El ingeniero se reacomoda inquieto en su butaca, siente sin duda que la pregunta conlleva una segunda intención que le molesta, que lo implica; toma un sorbo de whisky, reflexiona un tanto y me responde: no olvides que las creencias de los pueblos son mucho más fuertes que las filosofías, las ideologías, incluso las tecnologías. Ni en Rusia ni en Cuba han podido con ellas.
–Ya sé que eres creyente católico y, además, conservador, como tus mayores; dicen en el pueblo que tu familia, la de tu copartidario, el exmagistrado Miguel Restrepo la de tu cuñado Julián Robledo y la del exalcalde Pericles Hernández todos godos, son los dueños de la misa del Jueves Santo, no hay quien se atreva a quitarles el palio, le comento, con lo que suelta una carcajada que confirma la veracidad de la observación. Deja de reír cuando agrego, sin ambages: tan fervoroso creyente eres que te 'picaste de penitente' cinco veces, eso es para machos.
–No me recuerdes, por favor, que me gané en una fiesta la mala e inmerecida fama de machista y desbaratabailes; no quiero que me recuerden la pelea con los gringos que vinieron a esa fiesta.
–¿Cómo puede una persona educada aceptar y someterse a una penitencia que produce tanto dolor?
–Eso no duele, el preparador me dijo que me diera los primeros golpes con todas mis fuerzas; fue un buen consejo porque luego de caminar los primeros cien metros no sentía nada en las carnes que flagelaba con esa disciplina que, como tú sabes, lleva en las puntas siete bolas durísimas de cera de abeja. Cuando, después de casi media hora de tranco largo llegué a la cruz y me incliné para rezar el Credo ante ella, ni siquiera sentí las cortadas que con una cuchilla de afeitar me hizo el preparador para drenar la sangre acumulada a la altura de los riñones. Al levantarme y continuar dándome latigazos allí, ante la cruz, supe, por el horror que veía en las caras de los que tenía enfrente, que mi sangre salpicaba con los golpes a los que estaban detrás de mí. Lo que sí es para machos de verdad es la arena que te quema los pies descalzos. Un poeta de aquí, de Barranquilla, a quien admiro mucho, no por la dimensión de su fe sino por la hermosura de sus versos, se picó de penitente, quizá molesto con su homosexualidad, y luego publicó un reportaje titulado 'Quitándome la maricada', en el que dice que lo más bravo es la arena caliente, 'es como caminar sobre carbones encendidos', escribió.
¿Te formuló un sacerdote la penitencia o prometiste hacerla por tener algún pariente enfermo? Ni lo uno ni lo otro, hace años no me arrodillo en un confesionario. Me sentía angustiado, culpable, aún no he dejado de sentirme así a pesar de mis flagelaciones.

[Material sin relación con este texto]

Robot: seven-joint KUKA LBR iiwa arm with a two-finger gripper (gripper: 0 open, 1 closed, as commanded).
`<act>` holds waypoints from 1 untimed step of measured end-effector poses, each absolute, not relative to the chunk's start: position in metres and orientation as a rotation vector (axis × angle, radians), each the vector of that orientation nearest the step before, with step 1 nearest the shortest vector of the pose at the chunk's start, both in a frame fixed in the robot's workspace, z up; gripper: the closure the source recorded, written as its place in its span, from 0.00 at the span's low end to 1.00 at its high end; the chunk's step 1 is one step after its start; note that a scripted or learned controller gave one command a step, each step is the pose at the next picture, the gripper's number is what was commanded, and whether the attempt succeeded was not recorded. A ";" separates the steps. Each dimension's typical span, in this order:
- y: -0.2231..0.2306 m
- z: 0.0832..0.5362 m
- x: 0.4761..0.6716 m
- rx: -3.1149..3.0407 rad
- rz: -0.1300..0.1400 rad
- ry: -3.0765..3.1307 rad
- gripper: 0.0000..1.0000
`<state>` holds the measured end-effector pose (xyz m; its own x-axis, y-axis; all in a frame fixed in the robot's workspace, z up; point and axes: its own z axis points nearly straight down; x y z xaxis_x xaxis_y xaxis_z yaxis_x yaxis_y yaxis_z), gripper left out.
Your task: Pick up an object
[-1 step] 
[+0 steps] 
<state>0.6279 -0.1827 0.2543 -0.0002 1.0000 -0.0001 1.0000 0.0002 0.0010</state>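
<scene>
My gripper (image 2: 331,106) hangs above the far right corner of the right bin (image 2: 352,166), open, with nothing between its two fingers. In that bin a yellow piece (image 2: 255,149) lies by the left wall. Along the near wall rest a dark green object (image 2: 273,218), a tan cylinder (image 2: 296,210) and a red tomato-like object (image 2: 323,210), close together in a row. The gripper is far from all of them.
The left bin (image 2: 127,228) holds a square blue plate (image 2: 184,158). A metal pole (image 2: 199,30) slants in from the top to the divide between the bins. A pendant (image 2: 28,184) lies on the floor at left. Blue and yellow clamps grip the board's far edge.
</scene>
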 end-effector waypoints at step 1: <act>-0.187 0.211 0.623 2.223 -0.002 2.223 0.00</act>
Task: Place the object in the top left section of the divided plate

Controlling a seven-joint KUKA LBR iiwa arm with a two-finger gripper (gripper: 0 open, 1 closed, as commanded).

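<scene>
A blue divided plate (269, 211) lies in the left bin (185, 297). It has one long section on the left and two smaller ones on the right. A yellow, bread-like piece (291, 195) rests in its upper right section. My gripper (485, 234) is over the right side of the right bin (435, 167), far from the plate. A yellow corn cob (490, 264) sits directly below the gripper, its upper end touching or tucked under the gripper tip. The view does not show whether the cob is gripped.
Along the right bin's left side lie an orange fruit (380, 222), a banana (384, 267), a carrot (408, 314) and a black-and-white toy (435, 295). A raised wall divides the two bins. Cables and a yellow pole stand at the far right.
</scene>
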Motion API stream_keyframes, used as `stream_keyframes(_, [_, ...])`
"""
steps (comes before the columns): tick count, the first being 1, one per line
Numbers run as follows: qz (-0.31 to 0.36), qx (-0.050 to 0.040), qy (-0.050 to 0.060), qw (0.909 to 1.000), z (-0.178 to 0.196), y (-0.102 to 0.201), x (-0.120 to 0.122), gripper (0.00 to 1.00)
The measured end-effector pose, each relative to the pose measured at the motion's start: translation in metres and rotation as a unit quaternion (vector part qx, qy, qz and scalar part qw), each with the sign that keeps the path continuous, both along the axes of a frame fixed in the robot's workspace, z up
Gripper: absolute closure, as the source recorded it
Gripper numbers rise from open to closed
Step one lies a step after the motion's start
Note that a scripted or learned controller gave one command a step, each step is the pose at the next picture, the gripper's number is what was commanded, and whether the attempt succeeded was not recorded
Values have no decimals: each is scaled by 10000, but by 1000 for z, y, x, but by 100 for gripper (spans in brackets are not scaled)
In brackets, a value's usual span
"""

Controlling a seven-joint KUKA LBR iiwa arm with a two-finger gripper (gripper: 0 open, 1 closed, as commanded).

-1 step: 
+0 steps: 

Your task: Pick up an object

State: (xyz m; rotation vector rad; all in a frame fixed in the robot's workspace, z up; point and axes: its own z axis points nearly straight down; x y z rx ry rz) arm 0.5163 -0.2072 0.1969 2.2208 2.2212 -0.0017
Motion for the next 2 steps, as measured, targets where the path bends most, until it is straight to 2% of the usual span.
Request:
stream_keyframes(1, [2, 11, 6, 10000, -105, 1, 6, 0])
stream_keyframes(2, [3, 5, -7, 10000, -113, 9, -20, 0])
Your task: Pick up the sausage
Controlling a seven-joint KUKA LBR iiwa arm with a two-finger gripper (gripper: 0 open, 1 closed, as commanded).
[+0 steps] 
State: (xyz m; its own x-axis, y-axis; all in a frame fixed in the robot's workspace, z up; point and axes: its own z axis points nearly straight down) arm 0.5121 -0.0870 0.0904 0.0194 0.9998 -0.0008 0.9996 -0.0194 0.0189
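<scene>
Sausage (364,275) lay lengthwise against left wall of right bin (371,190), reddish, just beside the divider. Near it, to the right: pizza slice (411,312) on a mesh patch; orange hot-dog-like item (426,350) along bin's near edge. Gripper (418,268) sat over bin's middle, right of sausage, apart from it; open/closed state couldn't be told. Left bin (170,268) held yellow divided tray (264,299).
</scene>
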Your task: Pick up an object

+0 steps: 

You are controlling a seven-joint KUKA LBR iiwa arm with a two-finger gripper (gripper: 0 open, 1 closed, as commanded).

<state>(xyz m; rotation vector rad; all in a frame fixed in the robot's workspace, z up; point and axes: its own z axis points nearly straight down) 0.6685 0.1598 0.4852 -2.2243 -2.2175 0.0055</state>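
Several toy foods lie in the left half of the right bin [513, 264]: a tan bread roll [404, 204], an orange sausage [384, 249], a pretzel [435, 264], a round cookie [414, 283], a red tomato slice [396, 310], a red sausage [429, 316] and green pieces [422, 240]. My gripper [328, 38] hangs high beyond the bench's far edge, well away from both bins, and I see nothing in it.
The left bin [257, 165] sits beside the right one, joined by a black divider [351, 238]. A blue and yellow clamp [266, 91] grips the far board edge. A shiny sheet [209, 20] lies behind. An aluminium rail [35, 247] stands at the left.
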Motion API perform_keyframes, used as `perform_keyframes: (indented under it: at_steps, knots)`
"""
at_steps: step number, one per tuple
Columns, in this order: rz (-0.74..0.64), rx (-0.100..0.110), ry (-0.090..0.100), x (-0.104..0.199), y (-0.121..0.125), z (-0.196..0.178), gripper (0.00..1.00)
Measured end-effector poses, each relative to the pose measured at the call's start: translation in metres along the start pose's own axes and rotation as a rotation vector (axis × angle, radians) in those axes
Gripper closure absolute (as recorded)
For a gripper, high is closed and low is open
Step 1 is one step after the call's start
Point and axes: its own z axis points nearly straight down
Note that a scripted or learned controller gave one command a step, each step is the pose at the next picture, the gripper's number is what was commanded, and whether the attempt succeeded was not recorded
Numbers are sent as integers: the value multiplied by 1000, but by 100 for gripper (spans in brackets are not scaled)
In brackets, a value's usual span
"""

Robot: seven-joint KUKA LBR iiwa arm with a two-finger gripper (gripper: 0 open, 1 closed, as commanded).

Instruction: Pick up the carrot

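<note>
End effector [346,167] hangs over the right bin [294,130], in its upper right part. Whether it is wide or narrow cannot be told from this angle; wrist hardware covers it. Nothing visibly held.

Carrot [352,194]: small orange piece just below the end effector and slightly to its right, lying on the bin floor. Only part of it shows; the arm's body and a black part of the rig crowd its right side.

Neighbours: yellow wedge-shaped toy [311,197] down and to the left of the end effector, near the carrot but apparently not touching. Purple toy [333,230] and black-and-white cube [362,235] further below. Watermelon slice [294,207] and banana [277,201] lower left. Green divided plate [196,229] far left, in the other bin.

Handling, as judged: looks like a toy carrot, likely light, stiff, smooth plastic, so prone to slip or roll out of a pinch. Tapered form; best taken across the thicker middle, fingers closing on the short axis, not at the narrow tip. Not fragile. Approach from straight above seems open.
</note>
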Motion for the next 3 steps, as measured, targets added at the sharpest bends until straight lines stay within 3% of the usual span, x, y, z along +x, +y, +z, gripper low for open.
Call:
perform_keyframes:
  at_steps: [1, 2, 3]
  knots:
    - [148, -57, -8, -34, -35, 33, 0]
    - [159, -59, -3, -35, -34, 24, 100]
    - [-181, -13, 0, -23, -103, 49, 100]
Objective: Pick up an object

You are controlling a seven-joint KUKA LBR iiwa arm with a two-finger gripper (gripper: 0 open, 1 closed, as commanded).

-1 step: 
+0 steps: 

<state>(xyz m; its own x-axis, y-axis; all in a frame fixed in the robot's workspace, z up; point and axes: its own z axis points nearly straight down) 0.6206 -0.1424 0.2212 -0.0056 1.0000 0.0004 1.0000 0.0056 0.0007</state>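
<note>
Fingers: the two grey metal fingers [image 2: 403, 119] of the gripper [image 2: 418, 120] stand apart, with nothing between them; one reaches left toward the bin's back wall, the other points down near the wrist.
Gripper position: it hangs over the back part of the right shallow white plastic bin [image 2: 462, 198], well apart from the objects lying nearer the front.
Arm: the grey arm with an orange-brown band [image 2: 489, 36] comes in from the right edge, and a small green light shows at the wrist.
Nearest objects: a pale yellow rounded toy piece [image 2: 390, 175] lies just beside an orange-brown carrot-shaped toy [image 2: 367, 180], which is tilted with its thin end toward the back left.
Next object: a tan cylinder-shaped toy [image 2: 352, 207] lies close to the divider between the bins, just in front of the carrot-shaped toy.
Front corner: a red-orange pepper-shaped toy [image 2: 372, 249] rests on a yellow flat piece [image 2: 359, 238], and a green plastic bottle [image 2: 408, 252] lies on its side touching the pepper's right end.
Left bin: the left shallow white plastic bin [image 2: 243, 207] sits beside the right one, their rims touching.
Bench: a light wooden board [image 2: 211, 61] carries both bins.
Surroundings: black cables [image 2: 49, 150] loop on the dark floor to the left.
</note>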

Uno no solo se castiga para agradecerle un favor a Jesús, puede hacerlo para tratar de perdonarse uno mismo.
–¿De qué te sentías culpable? ¿De la pelea con los gringos? Eso ocurrió hace mucho tiempo.
–Nunca he hablado ni quiero hablar de las razones que me llevaron a flagelarme porque tú y todos en el pueblo las saben, no vengas a hacerte el pendejo. ¿Cómo te parecen los goles de Muriel? Pregunta un tanto fastidiado, lo que me obliga a despedirme luego de elogiar el gambeteo del futbolista tomasino que juega en Italia.
La verdad es que la penitencia de nuestro ingeniero es una consecuencia de esa buena costumbre que tienen las tomasinas de volver con el novio conquistado en tierras lejanas, sea este suizo, norteamericano o cachaco, para casarse con él en el pueblo, lo que le da prestigio a la familia de la casada. Declaro sin vanidad que recibí la tarjeta de invitación, con fecha de 22 de marzo, al matrimonio de Juliana Carolina, médica egresada de la Universidad Javeriana, con Bill Steven, un gringo que vendrá de Filadelfia con 43 invitados a Santo Tomás.